▽

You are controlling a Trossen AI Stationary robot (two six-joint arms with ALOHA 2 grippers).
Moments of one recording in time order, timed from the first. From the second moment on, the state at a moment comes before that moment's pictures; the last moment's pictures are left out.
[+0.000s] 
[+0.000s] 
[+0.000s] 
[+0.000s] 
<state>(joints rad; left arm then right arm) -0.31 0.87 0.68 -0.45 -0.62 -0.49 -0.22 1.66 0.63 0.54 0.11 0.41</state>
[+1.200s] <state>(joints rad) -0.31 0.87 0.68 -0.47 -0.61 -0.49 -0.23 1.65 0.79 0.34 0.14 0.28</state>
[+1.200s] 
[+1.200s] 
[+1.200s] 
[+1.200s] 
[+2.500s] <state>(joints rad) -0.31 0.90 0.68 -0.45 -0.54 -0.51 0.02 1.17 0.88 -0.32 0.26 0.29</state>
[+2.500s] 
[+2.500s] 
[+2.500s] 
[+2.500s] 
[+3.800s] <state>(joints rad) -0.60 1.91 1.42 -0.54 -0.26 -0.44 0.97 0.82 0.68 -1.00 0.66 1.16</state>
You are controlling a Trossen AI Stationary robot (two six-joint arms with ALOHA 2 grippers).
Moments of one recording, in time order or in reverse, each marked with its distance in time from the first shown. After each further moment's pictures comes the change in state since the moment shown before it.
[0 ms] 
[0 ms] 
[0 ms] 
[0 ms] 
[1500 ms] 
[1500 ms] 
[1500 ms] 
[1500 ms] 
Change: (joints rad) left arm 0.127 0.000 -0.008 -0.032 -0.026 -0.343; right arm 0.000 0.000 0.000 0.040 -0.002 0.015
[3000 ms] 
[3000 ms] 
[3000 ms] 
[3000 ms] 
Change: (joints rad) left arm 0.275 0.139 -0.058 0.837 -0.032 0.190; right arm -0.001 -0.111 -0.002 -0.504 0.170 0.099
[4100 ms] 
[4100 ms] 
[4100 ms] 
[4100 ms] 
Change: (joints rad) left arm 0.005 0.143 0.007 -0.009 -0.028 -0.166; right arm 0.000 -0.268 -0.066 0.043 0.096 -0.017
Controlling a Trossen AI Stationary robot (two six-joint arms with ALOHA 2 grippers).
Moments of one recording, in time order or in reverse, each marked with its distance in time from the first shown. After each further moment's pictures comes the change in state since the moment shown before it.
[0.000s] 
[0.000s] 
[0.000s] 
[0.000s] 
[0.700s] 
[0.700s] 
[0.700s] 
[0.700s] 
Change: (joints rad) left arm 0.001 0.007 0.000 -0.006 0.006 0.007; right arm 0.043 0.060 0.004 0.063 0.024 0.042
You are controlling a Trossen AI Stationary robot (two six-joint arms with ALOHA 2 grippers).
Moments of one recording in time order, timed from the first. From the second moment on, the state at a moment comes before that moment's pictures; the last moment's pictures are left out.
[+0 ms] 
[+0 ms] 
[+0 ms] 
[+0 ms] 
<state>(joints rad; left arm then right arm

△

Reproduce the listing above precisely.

» **Exercise result**
You are controlling a Trossen AI Stationary robot (two six-joint arms with ALOHA 2 grippers).
Moments of one recording in time order, timed from the first. From the second moment on, the state at a moment comes before that moment's pictures; the last moment's pictures are left out.
[+0.000s] 
[+0.000s] 
[+0.000s] 
[+0.000s] 
<state>(joints rad; left arm then right arm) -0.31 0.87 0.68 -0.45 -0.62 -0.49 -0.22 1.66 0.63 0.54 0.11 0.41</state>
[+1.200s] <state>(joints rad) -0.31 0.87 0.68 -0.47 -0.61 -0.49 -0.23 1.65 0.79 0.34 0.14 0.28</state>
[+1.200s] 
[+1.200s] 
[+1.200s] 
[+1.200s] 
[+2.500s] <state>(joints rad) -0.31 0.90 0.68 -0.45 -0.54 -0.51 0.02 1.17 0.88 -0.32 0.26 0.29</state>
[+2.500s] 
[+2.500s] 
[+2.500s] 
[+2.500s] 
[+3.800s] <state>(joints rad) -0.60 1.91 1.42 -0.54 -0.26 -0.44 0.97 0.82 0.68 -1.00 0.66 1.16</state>
You are controlling a Trossen AI Stationary robot (two six-joint arms with ALOHA 2 grippers).
Moments of one recording, in time order or in reverse, each marked with its distance in time from the first shown. After each further moment's pictures comes the change in state since the moment shown before it.
[0 ms] 
[0 ms] 
[0 ms] 
[0 ms] 
[1500 ms] 
[1500 ms] 
[1500 ms] 
[1500 ms] 
Change: (joints rad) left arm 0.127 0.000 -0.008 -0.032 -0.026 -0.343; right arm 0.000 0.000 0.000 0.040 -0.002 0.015
[3000 ms] 
[3000 ms] 
[3000 ms] 
[3000 ms] 
Change: (joints rad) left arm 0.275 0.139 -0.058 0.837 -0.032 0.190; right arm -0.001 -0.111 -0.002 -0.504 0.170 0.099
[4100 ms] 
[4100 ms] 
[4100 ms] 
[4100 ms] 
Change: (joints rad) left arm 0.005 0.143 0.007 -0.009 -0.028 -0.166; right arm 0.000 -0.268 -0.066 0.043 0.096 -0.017
Controlling a Trossen AI Stationary robot (two six-joint arms with ALOHA 2 grippers).
Moments of one recording, in time order or in reverse, each marked with its distance in time from the first shown. After each further moment's pictures comes the change in state since the moment shown before it.
[0.000s] 
[0.000s] 
[0.000s] 
[0.000s] 
[0.700s] 
[0.700s] 
[0.700s] 
[0.700s] 
Change: (joints rad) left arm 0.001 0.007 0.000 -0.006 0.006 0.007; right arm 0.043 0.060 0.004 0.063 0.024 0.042
You are controlling a Trossen AI Stationary robot (two six-joint arms with ALOHA 2 grippers).
Moments of one recording in time order, timed from the first. From the second moment on, the state at a moment comes before that moment's pictures; the last moment's pictures are left out.
[+0 ms] 
[+0 ms] 
[+0 ms] 
[+0 ms] 
<state>(joints rad; left arm then right arm

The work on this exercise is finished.